### EXERCISE DETAILS
The answer must be every line of the records in which the string "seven" appears.

(SOURCE DATA)

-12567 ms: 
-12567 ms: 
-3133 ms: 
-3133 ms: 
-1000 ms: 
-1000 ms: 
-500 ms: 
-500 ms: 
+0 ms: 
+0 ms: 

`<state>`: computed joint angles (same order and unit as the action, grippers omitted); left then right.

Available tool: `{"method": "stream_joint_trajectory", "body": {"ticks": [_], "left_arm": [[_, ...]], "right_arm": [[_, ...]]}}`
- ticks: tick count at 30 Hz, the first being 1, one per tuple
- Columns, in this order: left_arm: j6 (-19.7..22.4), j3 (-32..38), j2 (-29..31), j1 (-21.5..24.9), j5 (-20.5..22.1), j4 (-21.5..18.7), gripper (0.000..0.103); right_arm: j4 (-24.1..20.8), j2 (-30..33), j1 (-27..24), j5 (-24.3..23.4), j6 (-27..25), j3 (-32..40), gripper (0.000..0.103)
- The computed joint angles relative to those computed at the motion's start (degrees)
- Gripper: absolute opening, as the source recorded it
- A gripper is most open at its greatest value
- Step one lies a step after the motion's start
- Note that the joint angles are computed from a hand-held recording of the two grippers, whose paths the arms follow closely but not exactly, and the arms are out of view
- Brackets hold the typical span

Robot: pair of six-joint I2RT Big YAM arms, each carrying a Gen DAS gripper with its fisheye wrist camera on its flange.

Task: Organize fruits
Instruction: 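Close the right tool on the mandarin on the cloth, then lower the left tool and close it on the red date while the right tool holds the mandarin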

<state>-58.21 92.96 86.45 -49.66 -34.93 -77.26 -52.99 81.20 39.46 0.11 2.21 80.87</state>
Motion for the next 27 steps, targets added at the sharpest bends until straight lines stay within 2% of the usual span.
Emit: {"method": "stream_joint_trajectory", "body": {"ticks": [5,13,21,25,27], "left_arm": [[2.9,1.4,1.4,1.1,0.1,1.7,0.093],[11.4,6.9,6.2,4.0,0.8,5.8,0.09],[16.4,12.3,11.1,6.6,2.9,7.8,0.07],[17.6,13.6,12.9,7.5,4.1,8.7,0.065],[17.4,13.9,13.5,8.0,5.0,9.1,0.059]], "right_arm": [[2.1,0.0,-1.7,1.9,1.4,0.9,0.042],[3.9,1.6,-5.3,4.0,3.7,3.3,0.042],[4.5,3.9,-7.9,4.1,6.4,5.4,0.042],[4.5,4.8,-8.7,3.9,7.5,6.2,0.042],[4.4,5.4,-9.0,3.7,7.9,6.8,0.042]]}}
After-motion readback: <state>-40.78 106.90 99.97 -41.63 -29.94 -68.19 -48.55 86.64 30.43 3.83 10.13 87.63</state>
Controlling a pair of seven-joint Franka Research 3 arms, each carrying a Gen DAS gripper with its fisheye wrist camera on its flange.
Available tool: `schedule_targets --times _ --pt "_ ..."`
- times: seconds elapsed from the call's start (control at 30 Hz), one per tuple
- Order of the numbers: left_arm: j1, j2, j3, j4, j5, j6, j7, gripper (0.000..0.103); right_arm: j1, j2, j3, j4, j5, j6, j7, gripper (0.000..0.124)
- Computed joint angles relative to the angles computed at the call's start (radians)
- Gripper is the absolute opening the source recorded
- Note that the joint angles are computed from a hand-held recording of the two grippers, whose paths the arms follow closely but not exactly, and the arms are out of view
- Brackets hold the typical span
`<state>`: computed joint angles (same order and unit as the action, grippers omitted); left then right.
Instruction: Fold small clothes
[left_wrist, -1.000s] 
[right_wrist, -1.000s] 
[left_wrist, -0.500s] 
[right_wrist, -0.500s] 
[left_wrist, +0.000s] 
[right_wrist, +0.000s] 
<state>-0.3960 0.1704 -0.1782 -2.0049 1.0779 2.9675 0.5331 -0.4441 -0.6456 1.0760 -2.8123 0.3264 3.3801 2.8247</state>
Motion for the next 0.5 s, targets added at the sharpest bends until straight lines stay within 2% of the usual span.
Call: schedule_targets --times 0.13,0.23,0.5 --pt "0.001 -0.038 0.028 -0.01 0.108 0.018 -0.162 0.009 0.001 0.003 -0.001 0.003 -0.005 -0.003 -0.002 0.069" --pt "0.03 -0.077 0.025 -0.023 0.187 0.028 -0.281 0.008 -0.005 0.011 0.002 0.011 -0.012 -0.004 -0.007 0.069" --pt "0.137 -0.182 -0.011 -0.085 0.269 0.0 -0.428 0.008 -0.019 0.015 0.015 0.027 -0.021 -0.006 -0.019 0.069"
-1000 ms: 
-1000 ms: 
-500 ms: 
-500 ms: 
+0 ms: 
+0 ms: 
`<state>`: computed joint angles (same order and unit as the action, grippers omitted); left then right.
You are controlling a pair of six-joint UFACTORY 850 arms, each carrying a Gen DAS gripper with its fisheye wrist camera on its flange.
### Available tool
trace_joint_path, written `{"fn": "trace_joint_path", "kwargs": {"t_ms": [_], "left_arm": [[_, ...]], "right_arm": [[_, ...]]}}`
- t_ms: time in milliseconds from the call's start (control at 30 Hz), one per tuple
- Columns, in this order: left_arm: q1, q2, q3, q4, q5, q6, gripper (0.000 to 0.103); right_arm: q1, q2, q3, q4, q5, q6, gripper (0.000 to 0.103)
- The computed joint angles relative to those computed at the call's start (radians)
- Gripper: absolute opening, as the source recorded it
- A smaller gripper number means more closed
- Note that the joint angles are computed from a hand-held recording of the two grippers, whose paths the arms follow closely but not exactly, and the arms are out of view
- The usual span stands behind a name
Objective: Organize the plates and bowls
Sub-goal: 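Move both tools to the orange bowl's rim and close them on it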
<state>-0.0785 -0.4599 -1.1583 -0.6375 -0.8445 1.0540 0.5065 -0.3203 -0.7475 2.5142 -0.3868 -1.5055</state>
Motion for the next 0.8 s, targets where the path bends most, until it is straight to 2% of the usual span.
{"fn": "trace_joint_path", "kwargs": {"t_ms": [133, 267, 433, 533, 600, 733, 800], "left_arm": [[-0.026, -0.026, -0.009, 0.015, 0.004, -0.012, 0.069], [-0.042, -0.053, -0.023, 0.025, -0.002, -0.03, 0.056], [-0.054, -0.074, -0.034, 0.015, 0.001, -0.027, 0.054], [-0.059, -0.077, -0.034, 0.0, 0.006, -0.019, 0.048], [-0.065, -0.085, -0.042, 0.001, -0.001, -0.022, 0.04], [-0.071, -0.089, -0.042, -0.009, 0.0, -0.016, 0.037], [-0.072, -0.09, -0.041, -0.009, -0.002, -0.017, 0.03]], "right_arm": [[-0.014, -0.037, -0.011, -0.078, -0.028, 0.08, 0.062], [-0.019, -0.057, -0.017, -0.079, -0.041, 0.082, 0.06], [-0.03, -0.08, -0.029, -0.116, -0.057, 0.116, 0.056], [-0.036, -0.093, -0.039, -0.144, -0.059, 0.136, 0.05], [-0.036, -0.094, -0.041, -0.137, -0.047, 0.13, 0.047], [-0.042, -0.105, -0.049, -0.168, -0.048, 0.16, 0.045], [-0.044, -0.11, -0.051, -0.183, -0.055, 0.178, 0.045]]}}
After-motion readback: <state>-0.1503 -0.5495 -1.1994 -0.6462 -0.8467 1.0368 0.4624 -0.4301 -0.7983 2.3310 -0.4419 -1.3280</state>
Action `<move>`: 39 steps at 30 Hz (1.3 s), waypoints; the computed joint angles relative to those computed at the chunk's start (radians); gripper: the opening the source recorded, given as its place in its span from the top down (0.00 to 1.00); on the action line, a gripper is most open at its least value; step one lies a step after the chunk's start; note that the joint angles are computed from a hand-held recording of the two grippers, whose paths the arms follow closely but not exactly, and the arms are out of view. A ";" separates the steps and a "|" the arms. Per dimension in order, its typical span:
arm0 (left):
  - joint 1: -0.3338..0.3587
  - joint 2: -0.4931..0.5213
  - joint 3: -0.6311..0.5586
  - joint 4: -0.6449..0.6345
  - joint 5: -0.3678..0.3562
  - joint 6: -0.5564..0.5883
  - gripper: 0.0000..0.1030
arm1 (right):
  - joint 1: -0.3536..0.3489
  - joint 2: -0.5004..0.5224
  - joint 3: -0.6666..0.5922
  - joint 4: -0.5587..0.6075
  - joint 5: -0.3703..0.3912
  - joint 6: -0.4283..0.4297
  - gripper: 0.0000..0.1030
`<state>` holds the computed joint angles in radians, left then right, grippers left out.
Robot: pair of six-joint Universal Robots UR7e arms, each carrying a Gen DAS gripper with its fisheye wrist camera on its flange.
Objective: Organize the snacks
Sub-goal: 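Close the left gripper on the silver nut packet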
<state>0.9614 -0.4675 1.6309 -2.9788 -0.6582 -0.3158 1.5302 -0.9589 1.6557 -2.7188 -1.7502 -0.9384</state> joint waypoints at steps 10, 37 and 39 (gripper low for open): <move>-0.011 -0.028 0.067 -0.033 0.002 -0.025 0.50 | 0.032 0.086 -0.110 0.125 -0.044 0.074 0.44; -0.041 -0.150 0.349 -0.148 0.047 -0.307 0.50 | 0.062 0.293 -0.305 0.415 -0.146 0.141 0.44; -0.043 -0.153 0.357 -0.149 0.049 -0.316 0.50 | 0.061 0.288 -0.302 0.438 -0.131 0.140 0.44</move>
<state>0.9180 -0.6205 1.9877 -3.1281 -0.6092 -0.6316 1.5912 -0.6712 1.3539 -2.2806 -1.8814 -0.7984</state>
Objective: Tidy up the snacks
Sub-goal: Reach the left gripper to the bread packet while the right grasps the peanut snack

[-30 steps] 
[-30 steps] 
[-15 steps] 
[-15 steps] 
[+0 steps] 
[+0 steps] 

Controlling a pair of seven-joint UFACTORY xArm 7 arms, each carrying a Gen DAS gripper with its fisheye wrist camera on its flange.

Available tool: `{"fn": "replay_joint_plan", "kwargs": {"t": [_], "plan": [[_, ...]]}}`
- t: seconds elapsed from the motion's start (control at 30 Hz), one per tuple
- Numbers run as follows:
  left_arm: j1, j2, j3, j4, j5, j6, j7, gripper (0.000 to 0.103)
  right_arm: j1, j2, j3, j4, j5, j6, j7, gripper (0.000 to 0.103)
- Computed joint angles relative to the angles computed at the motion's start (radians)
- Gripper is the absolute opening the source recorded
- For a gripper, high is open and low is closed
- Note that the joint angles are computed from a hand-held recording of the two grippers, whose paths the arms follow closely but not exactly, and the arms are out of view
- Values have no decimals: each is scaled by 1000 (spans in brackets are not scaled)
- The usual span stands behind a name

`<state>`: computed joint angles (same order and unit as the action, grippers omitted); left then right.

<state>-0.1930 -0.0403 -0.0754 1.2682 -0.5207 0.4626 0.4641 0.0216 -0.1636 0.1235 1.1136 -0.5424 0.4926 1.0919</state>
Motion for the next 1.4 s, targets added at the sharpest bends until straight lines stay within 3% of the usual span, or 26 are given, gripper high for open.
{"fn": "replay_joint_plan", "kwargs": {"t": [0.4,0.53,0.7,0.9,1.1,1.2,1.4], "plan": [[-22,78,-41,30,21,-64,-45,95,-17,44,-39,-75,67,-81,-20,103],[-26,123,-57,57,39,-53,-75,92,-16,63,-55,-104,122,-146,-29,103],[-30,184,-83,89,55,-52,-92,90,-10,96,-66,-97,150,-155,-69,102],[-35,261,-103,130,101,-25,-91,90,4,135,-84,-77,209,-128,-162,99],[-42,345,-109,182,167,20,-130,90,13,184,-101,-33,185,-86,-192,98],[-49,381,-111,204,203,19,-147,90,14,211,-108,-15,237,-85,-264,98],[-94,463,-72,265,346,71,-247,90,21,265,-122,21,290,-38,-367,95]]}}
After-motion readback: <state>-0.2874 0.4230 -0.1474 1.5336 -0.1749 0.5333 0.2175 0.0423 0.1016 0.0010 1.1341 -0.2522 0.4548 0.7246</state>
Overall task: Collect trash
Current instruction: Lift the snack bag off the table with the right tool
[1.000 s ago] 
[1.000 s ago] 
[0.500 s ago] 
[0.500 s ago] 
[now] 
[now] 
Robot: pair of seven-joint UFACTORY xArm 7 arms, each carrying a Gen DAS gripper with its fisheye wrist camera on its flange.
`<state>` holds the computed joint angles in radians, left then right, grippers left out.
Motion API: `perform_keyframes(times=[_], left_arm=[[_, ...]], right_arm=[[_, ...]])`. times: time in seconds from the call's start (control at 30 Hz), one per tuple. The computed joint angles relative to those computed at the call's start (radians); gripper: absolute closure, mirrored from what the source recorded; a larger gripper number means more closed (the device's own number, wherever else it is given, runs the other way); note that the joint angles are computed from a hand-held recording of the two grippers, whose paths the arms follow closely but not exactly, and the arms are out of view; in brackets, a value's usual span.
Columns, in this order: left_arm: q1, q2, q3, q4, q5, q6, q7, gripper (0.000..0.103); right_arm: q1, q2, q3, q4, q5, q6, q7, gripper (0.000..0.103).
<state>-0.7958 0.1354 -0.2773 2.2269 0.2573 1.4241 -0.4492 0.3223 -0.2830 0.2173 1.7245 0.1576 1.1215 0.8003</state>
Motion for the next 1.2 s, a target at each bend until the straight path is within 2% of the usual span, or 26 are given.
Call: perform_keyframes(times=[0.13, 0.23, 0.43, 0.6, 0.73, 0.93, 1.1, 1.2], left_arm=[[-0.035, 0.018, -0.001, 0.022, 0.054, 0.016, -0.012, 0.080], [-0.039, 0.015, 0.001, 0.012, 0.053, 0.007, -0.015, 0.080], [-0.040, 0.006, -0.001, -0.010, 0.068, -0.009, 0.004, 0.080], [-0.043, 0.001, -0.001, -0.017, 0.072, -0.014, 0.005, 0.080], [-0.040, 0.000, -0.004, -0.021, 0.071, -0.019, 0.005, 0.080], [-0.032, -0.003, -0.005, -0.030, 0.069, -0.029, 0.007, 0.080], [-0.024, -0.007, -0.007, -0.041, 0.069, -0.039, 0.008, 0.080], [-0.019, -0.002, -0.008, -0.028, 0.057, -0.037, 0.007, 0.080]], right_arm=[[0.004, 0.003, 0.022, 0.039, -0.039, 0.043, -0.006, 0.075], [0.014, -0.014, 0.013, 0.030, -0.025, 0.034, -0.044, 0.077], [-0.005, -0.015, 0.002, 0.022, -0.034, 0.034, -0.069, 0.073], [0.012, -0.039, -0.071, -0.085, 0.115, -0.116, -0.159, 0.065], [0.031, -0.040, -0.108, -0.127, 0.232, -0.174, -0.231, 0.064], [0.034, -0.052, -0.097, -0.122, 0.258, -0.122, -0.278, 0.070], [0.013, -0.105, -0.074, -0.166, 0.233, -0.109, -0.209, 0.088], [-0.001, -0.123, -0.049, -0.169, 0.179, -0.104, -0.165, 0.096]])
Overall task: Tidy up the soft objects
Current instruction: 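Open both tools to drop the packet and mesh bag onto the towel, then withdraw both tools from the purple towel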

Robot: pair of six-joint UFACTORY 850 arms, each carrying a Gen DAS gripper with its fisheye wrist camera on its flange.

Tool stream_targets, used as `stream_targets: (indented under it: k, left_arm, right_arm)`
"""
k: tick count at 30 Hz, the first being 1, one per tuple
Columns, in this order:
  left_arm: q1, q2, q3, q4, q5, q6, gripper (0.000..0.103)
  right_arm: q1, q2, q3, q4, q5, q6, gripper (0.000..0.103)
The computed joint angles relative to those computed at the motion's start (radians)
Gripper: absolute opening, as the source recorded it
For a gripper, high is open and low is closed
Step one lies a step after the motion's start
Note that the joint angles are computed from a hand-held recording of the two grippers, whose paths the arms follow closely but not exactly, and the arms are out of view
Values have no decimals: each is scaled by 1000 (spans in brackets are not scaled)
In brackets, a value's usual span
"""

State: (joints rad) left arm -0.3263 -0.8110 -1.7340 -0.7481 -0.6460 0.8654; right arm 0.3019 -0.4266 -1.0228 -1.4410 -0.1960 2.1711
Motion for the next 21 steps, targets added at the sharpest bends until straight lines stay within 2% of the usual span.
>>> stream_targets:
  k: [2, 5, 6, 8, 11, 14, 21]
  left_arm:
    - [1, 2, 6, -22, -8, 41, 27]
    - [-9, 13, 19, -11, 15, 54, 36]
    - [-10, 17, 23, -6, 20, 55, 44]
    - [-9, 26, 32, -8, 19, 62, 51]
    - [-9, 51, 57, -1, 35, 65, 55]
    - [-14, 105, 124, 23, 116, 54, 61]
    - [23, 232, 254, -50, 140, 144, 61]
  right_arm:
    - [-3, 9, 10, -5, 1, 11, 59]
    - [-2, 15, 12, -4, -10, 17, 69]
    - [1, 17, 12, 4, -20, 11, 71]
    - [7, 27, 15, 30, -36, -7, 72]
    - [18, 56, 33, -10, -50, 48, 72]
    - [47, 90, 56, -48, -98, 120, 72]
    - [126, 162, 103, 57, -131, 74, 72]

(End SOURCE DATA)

### OUTPUT FOR THIS TASK
Controlling a pair of seven-joint Franka Research 3 arms, each carrying a Gen DAS gripper with its fisheye wrist camera on its flange.
Controlling a pair of seven-joint UFACTORY xArm 7 arms, each carrying a Gen DAS gripper with its fisheye wrist camera on its flange.
Robot: pair of seven-joint UFACTORY xArm 7 arms, each carrying a Gen DAS gripper with its fisheye wrist camera on its flange.

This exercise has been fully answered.